How could the haematuria clinic be improved?
It is clear that a simplistic ‘one size fits all’ approach to investigating haematuria is outdated. In other areas of urology, e.g. patients with raised PSA levels, sophisticated algorithms and nomograms have been developed that stratify the patient’s risk of prostate cancer. With this information available, some patients avoid a prostate biopsy whilst other urological conditions, e.g. BPH can be identified and managed.

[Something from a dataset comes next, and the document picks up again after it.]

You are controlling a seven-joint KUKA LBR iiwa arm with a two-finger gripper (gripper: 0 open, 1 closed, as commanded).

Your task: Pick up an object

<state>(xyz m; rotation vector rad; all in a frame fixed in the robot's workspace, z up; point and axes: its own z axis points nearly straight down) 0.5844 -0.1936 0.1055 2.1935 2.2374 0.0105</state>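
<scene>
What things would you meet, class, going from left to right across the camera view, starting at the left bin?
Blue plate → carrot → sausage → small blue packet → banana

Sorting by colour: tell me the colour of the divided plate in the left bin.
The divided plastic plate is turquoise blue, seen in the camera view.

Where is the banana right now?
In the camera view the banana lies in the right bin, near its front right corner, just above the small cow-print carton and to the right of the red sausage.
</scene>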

However, despite forming a large part of the workload of urology departments at enormous cost [1,4], little research has been carried out on the investigation of haematuria. A Health Technology Assessment (HTA) review concluded that ‘there are insufficient data currently to derive an evidence-based algorithm of the diagnostic pathway for haematuria’. The results of a HTA review on behalf of the UK National Institute for Health and Clinical Excellence on the subject are therefore eagerly awaited.
In the meantime, urologists should be aware of the limitations of the traditional haematuria clinic. Cystoscopy may not be as good as we thought at detecting bladder cancer [14,15], whilst we may be missing other diseases (e.g. chronic kidney disease), which should be detected. On the other hand, much time and expense is spent on excluding CIS and upper tract TCC that are in reality very rare. For a start, we should stop thinking of the haematuria clinic simply as a ‘bladder cancer detection clinic’ and be aware that important non-malignant conditions present through the haematuria clinic (Table 1). Most of these can still be excluded in the setting of a one-stop haematuria clinic with little or no additional expense. For example, in patients with microscopic haematuria, measurement of blood pressure, urine dipstick for proteinuria and eGFR measurement, can and should become a standard part of the haematuria clinic. These patients make up half of the referrals to a haematuria clinic and have a similar incidence of nephrological disease (7%) as bladder cancer (5%). They could be investigated separately perhaps in a ‘microscopic haematuria’ clinic, perhaps in conjunction with a nephrologist. This would in turn allow a more efficient use of ‘one-stop’ resources to rapidly diagnose or exclude urological malignancy in patients with macroscopic haematuria. In that setting, a point-of-care urine test could, if positive, alert the urologists to perform a careful cystoscopy, whilst if negative could allow safe discharge without the need for further expensive radiological investigations.
In conclusion, the traditional ‘one size fits all’ set-up of the haematuria clinic requires refinement. Given the enormous cost of investigating haematuria, algorithms or nomograms could be used in conjunction with point-of-care tests to provide a safe, comprehensive and cost-effective ‘one-stop’ haematuria clinic fit for the 21st Century.